++++ Input data

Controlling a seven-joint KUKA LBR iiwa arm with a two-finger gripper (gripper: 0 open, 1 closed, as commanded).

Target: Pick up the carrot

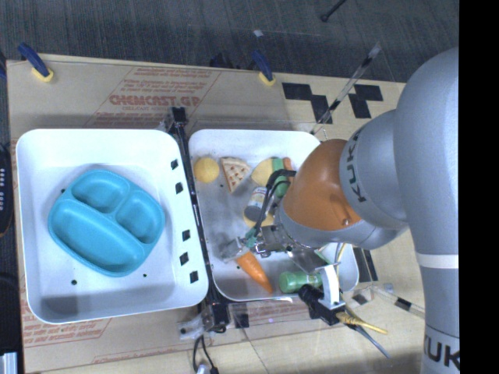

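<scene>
Not yet lifted: carrot [253, 269] lying on the floor of the right bin [226, 283] near its front wall, just below the gripper [251, 248], whose grip state cannot be told; grasp and lift seemingly remaining.

Even, fairly bright overhead light falls on the two white bins; the left bin [93, 150] looks nearly washed out along its rim, with a soft grey shadow in its near corner. The blue tray [105, 220] inside that bin carries a mild sheen (no hard glare). Right of the bin, the arm [405, 178] shades the other bin's contents. The floor beyond the bin is dim and grainy. Overall sharpness is modest.
</scene>
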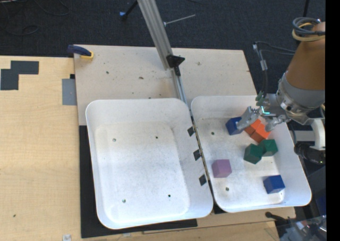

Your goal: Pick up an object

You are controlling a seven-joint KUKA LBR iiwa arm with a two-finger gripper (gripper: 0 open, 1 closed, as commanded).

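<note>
In the right bin (297,197) lie several blocks: an orange block (259,131), a blue block (232,126) just left of it, a dark green block (260,151) in front of it, a purple block (221,168) and a second blue block (274,183) near the front. My gripper (261,121) hangs over the orange block, open, with one grey finger (247,119) on the block's left and the other on its right. The orange block's top is partly hidden by the gripper. I cannot tell if the fingers touch it.
The left bin (106,128) sits beside the right one, with black clips (196,155) along the shared edge. A slanted aluminium bar (156,27) rises behind the bins. The arm's grey and orange wrist (305,75) stands over the right bin's far right corner.
</note>
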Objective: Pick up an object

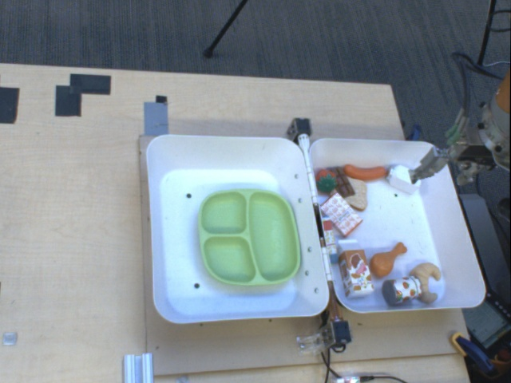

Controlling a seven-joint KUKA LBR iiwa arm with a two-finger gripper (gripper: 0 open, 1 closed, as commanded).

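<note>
I am seeing the gripper (pixel 415 171) hanging over the right bin's (pixel 435 238) far right corner, and I cannot tell its state. Beside it, a white block (pixel 399 175) is lying next to an orange sausage (pixel 364 172). The green 3-compartment plate (pixel 248 238) is sitting in the left bin (pixel 172 214).

Viewpoint: one fixed camera above the counter (pixel 72 214), looking down at a slant.
Coverage: both bins whole, left bin (pixel 231 154) and right bin (pixel 423 230), with floor beyond.
Distance: moderately far.
Hand: (pixel 423 168) at frame right; bins lie left of it.
</note>
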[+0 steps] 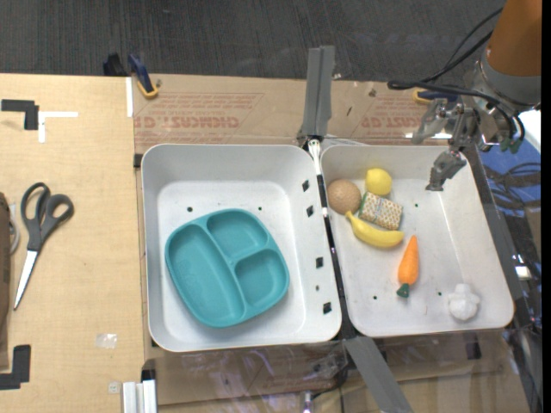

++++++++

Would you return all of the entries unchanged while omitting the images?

Controlling a seven-joint KUKA LBR iiwa arm with a two-finger gripper (gripper: 0 open, 1 closed, as commanded).

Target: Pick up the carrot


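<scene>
Not yet lifted: carrot [253, 269] lying on the floor of the right bin [226, 283] near its front wall, just below the gripper [251, 248], whose grip state cannot be told; grasp and lift seemingly remaining.

Even, fairly bright overhead light falls on the two white bins; the left bin [93, 150] looks nearly washed out along its rim, with a soft grey shadow in its near corner. The blue tray [105, 220] inside that bin carries a mild sheen (no hard glare). Right of the bin, the arm [405, 178] shades the other bin's contents. The floor beyond the bin is dim and grainy. Overall sharpness is modest.
</scene>
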
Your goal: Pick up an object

You are controlling a seven-joint KUKA LBR iiwa arm with a two-finger gripper (gripper: 0 open, 1 closed, as commanded).

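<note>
In the right bin (297,197) lie several blocks: an orange block (259,131), a blue block (232,126) just left of it, a dark green block (260,151) in front of it, a purple block (221,168) and a second blue block (274,183) near the front. My gripper (261,121) hangs over the orange block, open, with one grey finger (247,119) on the block's left and the other on its right. The orange block's top is partly hidden by the gripper. I cannot tell if the fingers touch it.
The left bin (106,128) sits beside the right one, with black clips (196,155) along the shared edge. A slanted aluminium bar (156,27) rises behind the bins. The arm's grey and orange wrist (305,75) stands over the right bin's far right corner.
</note>
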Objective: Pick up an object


Controlling a seven-joint KUKA LBR iiwa arm with a two-finger gripper (gripper: 0 open, 1 closed, as commanded).

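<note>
I am seeing the gripper (pixel 415 171) hanging over the right bin's (pixel 435 238) far right corner, and I cannot tell its state. Beside it, a white block (pixel 399 175) is lying next to an orange sausage (pixel 364 172). The green 3-compartment plate (pixel 248 238) is sitting in the left bin (pixel 172 214).

Viewpoint: one fixed camera above the counter (pixel 72 214), looking down at a slant.
Coverage: both bins whole, left bin (pixel 231 154) and right bin (pixel 423 230), with floor beyond.
Distance: moderately far.
Hand: (pixel 423 168) at frame right; bins lie left of it.
</note>
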[+0 steps] 

Nothing else belongs to this exercise.